Begleitet von den Lehrkräften Patrizia Starke, Susanne Hahn, Martin Danzer und Christian Roegner brachen die Schüler in 2 Bussen bereits um 6.30 Uhr an der Bushaltestelle des HCA auf. Die frühe Stunde saß den Jugendlichen spürbar in den Knochen: Nicht nur, dass es eine kurze Verspätung wegen eines verschlafenen Nachzüglers gab, auch herrschte zunächst in den Bussen eine fast schon gespenstische Stille. Dies änderte sich erst nach einem Zwischenstopp, den viele für ein (zweites?) Frühstück nutzten und der die Lebensgeister weckte. So befanden sich alle in gelöster Stimmung, als die Delegation unserer Schule am späten Vormittag in Weimar eintraf.
Dort hatte jeder Kurs ein eigenes Programm. Führungen und Besichtigungen im Goethemuseum und im Schillerhaus waren gebucht und wurden von den Kursen nacheinander durchgeführt.
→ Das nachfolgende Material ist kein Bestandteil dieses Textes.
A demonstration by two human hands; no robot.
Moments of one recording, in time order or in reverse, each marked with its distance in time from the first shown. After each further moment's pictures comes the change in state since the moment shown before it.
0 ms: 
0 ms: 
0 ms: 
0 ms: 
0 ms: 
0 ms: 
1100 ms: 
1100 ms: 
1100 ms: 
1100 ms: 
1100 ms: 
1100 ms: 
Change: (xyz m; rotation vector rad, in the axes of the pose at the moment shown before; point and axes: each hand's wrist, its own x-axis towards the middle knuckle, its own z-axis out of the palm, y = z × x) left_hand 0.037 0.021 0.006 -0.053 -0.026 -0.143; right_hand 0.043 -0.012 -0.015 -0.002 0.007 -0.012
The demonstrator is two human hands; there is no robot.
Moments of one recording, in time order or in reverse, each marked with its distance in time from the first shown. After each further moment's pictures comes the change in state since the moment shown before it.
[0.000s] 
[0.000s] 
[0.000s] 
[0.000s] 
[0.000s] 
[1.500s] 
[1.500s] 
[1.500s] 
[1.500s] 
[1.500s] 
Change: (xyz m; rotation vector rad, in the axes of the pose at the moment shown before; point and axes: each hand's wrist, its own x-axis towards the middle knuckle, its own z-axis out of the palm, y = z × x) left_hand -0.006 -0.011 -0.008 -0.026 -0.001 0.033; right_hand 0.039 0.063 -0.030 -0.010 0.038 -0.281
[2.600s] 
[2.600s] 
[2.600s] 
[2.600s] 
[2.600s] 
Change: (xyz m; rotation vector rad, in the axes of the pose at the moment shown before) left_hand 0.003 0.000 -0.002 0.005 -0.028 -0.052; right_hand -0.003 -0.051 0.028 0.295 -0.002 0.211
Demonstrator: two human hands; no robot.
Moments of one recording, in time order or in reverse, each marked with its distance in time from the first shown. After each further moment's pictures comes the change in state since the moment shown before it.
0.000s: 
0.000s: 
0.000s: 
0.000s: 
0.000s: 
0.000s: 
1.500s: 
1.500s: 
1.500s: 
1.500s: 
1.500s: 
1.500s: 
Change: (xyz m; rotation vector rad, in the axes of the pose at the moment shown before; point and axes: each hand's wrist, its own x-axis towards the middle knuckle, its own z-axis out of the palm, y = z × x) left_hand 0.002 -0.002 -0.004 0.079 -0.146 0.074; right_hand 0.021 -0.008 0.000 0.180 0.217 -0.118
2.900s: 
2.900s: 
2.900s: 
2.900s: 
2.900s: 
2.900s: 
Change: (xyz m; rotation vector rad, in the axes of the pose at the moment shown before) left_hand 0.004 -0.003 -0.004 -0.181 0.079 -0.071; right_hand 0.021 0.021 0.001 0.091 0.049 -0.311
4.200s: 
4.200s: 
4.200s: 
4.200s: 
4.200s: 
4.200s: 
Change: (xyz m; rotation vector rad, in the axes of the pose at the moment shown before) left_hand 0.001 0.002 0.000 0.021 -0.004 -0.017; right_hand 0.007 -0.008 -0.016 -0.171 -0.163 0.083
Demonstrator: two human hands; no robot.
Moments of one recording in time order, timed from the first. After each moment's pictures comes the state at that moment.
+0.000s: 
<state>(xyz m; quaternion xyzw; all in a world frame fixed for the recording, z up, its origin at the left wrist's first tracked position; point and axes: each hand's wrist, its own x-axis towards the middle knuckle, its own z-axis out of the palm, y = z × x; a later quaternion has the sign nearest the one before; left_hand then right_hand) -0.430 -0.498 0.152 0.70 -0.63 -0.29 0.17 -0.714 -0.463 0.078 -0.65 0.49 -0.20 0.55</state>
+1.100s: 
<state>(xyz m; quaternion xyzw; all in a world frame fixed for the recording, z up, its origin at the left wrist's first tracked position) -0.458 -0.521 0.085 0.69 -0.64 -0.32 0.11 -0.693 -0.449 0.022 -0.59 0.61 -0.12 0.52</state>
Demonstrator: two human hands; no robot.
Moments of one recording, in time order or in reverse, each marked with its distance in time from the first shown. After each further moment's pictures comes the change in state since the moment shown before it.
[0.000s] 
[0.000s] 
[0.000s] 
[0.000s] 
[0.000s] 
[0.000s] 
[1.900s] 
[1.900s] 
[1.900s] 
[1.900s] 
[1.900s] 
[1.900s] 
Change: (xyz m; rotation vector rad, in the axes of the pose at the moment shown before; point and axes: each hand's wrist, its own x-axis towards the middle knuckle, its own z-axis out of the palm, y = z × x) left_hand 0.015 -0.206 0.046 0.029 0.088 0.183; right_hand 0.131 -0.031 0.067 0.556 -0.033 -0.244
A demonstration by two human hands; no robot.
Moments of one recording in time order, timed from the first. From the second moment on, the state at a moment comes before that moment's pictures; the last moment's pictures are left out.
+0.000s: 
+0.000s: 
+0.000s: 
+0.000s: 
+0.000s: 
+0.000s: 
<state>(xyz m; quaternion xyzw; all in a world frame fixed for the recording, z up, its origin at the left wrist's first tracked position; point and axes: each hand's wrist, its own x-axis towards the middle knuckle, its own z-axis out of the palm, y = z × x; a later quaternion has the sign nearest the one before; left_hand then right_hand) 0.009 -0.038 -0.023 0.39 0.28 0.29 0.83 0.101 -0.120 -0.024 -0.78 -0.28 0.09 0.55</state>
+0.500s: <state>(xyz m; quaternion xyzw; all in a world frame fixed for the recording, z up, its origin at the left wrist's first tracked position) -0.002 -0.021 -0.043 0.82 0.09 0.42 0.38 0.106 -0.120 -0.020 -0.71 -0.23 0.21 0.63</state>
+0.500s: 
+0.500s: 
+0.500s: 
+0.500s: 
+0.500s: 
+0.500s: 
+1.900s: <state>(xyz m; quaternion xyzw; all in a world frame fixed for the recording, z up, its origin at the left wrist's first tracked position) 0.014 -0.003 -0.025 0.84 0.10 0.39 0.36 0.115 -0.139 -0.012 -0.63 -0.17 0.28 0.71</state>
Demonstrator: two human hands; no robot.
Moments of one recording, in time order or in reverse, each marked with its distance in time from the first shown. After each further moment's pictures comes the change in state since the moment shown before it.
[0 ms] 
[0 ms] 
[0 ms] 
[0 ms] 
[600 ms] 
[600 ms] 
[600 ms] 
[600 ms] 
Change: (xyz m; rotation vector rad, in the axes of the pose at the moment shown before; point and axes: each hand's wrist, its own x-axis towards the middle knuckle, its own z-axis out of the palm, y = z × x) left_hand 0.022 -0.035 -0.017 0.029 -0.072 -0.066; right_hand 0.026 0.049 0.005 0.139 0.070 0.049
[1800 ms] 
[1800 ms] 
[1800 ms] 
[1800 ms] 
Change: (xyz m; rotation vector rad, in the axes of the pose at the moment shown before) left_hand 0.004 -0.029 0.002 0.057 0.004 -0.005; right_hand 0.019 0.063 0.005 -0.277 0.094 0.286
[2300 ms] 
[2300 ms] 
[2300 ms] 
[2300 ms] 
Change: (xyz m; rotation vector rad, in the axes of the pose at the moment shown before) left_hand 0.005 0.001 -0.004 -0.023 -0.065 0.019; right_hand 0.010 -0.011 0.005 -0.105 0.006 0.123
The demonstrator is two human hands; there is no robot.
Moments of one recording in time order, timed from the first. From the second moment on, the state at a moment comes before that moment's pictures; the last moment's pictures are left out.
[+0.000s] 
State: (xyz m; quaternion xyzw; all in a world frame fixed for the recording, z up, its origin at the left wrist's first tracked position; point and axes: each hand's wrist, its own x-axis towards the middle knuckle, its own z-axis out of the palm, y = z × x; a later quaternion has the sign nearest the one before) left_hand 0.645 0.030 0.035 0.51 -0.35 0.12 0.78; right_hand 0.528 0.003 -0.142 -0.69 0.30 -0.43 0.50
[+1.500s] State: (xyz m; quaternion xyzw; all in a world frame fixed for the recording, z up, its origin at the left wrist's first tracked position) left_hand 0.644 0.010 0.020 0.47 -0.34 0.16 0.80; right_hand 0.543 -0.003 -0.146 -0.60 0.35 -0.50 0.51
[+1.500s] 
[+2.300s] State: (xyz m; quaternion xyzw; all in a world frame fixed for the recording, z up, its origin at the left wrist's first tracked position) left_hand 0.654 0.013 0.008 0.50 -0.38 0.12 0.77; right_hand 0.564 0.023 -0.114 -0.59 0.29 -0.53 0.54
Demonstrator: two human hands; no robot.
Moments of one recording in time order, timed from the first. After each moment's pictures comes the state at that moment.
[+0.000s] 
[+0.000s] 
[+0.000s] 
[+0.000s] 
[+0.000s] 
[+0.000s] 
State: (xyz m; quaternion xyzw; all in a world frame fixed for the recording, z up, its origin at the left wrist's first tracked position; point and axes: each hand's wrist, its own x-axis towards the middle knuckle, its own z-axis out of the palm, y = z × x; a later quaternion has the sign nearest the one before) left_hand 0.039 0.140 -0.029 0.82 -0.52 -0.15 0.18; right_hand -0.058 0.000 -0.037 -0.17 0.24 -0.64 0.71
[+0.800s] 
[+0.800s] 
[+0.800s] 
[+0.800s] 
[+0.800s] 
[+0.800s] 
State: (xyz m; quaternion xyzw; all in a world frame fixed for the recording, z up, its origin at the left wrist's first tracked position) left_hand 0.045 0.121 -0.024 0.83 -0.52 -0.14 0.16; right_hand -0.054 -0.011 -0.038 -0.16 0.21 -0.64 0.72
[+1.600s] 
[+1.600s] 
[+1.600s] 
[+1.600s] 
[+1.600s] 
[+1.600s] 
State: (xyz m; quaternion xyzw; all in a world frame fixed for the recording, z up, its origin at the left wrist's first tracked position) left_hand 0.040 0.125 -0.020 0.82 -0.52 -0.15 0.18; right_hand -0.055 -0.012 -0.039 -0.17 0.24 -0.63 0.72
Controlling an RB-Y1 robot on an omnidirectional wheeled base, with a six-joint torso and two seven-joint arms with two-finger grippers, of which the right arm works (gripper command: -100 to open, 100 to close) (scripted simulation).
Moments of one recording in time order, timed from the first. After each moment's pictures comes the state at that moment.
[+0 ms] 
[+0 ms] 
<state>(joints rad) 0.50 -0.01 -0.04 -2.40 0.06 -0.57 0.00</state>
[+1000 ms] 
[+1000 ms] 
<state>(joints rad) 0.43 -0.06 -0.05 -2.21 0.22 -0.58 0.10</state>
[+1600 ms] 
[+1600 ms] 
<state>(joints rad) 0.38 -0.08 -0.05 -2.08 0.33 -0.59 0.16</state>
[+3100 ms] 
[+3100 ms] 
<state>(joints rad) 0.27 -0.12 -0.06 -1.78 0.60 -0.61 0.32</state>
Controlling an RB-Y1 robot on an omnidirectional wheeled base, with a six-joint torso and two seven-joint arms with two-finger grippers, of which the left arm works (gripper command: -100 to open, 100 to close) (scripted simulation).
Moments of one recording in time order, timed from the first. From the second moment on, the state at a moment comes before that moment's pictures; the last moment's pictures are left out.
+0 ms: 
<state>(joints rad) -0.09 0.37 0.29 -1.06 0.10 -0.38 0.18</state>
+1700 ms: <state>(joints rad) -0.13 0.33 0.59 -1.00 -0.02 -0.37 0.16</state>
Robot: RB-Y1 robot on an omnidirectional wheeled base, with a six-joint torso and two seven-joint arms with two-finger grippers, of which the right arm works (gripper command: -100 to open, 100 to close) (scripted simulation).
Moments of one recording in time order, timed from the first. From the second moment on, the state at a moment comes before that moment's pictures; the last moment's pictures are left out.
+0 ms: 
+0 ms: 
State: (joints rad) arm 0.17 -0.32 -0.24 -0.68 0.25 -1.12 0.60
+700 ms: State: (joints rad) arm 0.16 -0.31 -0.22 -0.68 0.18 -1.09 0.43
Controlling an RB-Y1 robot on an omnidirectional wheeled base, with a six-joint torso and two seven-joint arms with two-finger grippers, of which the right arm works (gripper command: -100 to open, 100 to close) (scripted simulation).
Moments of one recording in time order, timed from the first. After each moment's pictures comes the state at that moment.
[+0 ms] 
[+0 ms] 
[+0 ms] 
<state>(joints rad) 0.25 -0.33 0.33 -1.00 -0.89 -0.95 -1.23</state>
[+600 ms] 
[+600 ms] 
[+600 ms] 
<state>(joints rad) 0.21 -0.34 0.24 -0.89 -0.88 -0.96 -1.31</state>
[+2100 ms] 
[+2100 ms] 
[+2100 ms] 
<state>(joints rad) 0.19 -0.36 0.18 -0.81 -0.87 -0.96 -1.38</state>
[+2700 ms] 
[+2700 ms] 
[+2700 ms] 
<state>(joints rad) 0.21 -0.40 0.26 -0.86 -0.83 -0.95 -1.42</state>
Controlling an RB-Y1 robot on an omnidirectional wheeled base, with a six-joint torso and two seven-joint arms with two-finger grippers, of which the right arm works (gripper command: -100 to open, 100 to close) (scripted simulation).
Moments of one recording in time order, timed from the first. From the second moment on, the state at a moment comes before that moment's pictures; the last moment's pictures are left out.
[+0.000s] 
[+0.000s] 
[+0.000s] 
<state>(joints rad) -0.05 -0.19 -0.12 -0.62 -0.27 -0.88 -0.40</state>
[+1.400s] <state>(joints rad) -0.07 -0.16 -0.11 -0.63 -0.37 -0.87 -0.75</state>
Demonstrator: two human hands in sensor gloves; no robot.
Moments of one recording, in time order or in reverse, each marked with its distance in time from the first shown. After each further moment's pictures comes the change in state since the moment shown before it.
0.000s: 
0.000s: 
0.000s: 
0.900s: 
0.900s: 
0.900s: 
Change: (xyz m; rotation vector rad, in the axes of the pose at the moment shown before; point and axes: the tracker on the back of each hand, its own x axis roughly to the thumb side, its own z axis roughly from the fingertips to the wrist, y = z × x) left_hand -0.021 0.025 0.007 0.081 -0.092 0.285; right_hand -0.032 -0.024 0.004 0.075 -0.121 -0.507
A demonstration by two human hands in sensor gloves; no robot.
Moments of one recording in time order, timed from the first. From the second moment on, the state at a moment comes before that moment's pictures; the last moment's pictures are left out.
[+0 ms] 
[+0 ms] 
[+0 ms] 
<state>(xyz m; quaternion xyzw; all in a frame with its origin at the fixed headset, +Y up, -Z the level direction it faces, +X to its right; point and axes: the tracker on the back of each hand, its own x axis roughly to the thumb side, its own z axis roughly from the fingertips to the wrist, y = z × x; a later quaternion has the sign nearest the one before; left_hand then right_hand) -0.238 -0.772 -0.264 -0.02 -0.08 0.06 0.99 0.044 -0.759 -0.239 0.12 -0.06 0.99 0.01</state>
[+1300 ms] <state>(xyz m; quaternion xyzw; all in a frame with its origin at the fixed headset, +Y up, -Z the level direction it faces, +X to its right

Dazwischen gab es neben der selbstständigen Besichtigung des Goethehauses sowie des Schillermuseums (im Goethehaus mit Audioguide, den manch sprachbegabter HCA’ler auch streckenweise auf Englisch oder Französisch verwendete) auch eine Mittagspause, die viele dazu nutzten, dem Besuch ein weiteres kulturelles Highlight hinzuzufügen: Einen Besuch im örtlichen Schnellrestaurant amerikanischer Prägung!
Die inhaltlichen Schwerpunkte des Weimarbesuches lagen ganz klar im Alltag Goethes und Schillers, ihrem Familienleben, ihrer Wohnsituation und auch ihrer Arbeitsweise, die sich in ihren Arbeitszimmern widerspiegelt, deren Besichtigung der Höhepunkt des jeweiligen Rundgangs war. Einige Schüler nutzten im Anschluss an das anspruchsvolle Programm dankbar die Erholungsmöglichkeiten im Goethehaus, wo bequeme Sessel und Kissen zum Ausruhen einluden, bevor es wieder weiter ging. Es wurde späterer Nachmittag, bis alle Kurse ihr Programm abschließen konnten, und eilig machte man sich auf den Heimweg. Nachdem man in Weimar wegen der Verkehrssituation noch eine Weile auf die Busse hatte warten müssen, war es bereits nach 17 Uhr, als die Rückfahrt angetreten werden konnte. Ein gewisses Maß an Erschöpfung war vielen Schülern anzusehen, doch verlief die Rückfahrt dennoch nicht ganz so still wie der erste Teil der Hinfahrt. Auch diesmal gab es einen Zwischenstopp, den viele für einen weiteren Besuch, diesmal bei einem anderen amerikanischen Schnellimbiss, nutzten, bevor die Fahrt weiterging. Es war bereits 21 Uhr, als die Q11 wieder am HCA eintraf.